MetaTOC stay on top of your field, easily

Task and rater effects in L2 speaking and writing: A synthesis of generalizability studies

,

Language Testing

Published online on

Abstract

We addressed Deville and Chalhoub-Deville’s (2006), Schoonen’s (2012), and Xi and Mollaun’s (2006) call for research into the contextual features that are considered related to person-by-task interactions in the framework of generalizability theory in two ways. First, we quantitatively synthesized the generalizability studies to determine the percentage of variation in L2 speaking and L2 writing performance that was accounted for by tasks, raters, and their interaction. Second, we examined the relationships between person-by-task interactions and moderator variables.
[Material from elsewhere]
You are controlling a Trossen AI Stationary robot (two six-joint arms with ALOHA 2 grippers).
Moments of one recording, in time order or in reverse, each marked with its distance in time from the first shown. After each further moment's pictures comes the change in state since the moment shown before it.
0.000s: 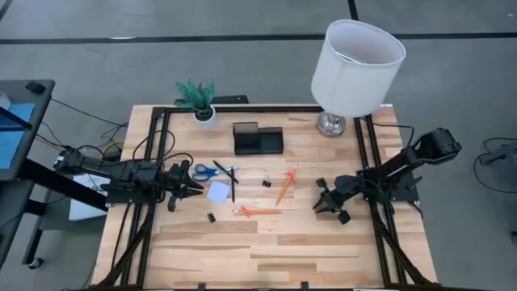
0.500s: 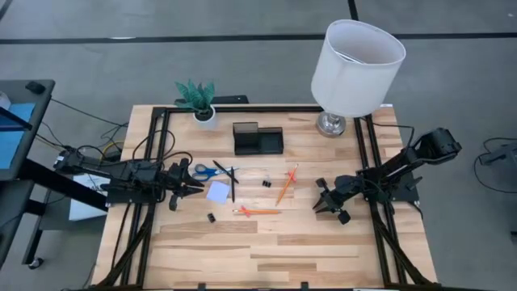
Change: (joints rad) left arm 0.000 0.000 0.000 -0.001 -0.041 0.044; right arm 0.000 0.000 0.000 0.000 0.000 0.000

We used 28 datasets from 21 studies for L2 speaking, and 22 datasets from 17 studies for L2 writing. Across modalities, most of the score variation was explained by examinees’ performance; the interaction effects of tasks or raters were greater than the independent effects of tasks or raters. Task and task-related interaction effects explained a greater percentage of the score variances, than did the rater and rater-related interaction effects. The variances associated with the person-by-task interactions were larger for assessments based on both general and academic contexts, than for those based only on academic contexts. Further, large person-by-task interactions were related to analytic scoring and scoring criteria with task-specific language features. These findings derived from L2 speaking studies indicate that contexts, scoring methods, and scoring criteria might lead to varied performance over tasks. Consequently, this particularly requires us to define constructs carefully.